A Global Success Story
Posted by Pamela Wong
Organizations that have won the Malcolm Baldrige National Quality Award are an elite group, no doubt about it. But there is an even more elite group—the handful of those organizations (just five) who have won the award twice.
The most recent of these is MEDRAD, which won the Baldrige Award first in 2003 and again in 2010. Part of Bayer Health Care, MEDRAD is a global company recognized as the number one manufacturer worldwide of injectors used in radiology and cardiology. Since 2003, MEDRAD has doubled in size. At the end of 2010, it had generated $690 million in revenue. It holds about 70% of the global market share.
Obviously, MEDRAD must be doing a lot of things right. President and CEO Samuel Liang has attributed its success to the firm “embracing all of the key dimensions of Baldrige.” One dimension that really stands out to me is MEDRAD’s customer focus.

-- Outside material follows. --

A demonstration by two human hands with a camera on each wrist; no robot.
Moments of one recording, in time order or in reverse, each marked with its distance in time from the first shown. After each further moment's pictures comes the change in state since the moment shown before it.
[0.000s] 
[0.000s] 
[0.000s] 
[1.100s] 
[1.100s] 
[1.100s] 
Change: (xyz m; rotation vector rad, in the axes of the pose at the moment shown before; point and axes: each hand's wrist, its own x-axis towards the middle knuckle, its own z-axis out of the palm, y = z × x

MEDRAD truly listens to the voice of its customers. It has created the Customer Satisfaction Advisory Board (CSAB), which works cross-functionally through all areas of the company. Whenever a customer touchpoint occurs—thousands of them each year—the CSAB surveys and measures the experience.
To measure customer satisfaction, MEDRAD uses the net promoter score (NPS) methodology, which asks customers just one question, on a 10-point scale: How likely is it that you would recommend MEDRAD to a friend or colleague?

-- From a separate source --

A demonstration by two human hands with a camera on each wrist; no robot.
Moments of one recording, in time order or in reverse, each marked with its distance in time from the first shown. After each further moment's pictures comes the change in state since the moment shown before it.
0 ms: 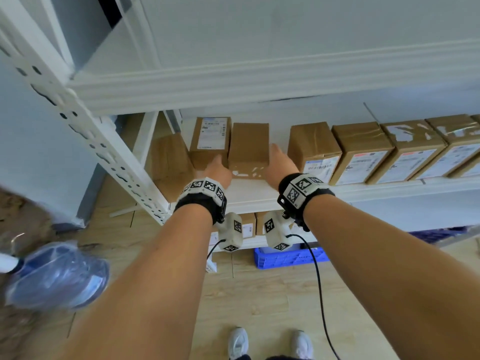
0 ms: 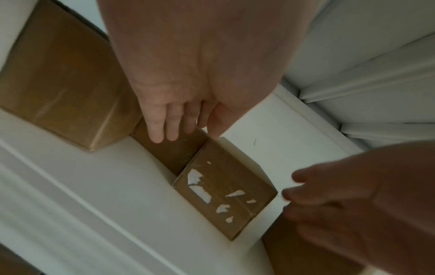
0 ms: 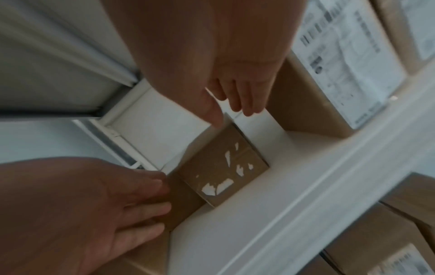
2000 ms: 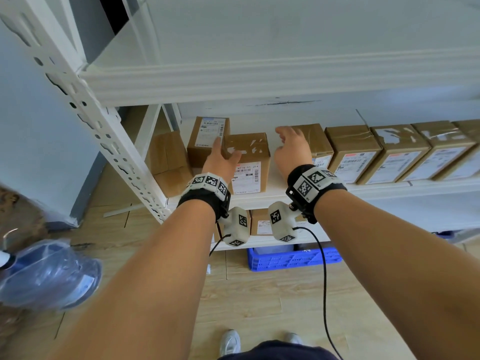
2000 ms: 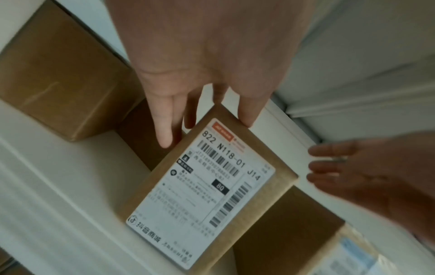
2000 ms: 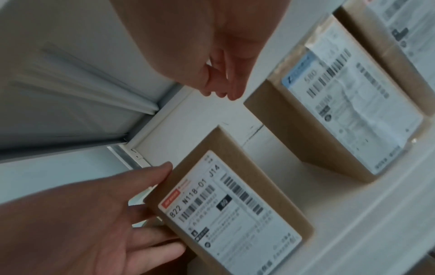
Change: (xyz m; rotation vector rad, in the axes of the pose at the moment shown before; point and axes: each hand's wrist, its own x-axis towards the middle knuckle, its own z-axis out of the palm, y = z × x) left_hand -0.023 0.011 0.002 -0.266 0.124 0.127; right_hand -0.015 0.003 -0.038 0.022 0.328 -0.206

The responses fall into three categories, from highest to lowest: promoters, passives, and detractors. The NPS is determined by subtracting the percentage who are detractors from the percentage who are promoters.
Using the NPS, the CSAB benchmarks MEDRAD’s performance against other Fortune 100 companies. Then, it provides the feedback directly to the MEDRAD executive committee’s monthly meeting, where several hours are devoted to customer satisfaction.
MEDRAD takes the customer feedback and translates it into operations in a way that leads to improvements in customer interactions and/or to product improvement and development.
“The fact that net promoter scores have gone up means also that we’re meeting customer needs; they’re satisfied with us,” says Liang.
“We have a group of individuals who wake up every day thinking customer satisfaction,” he says, speaking of the CSAB. “But it’s not just them. [Customer satisfaction] is ingrained across the entire company.”
The NPS works for MEDRAD. What customer satisfaction metric does your organization use? How has it worked for you?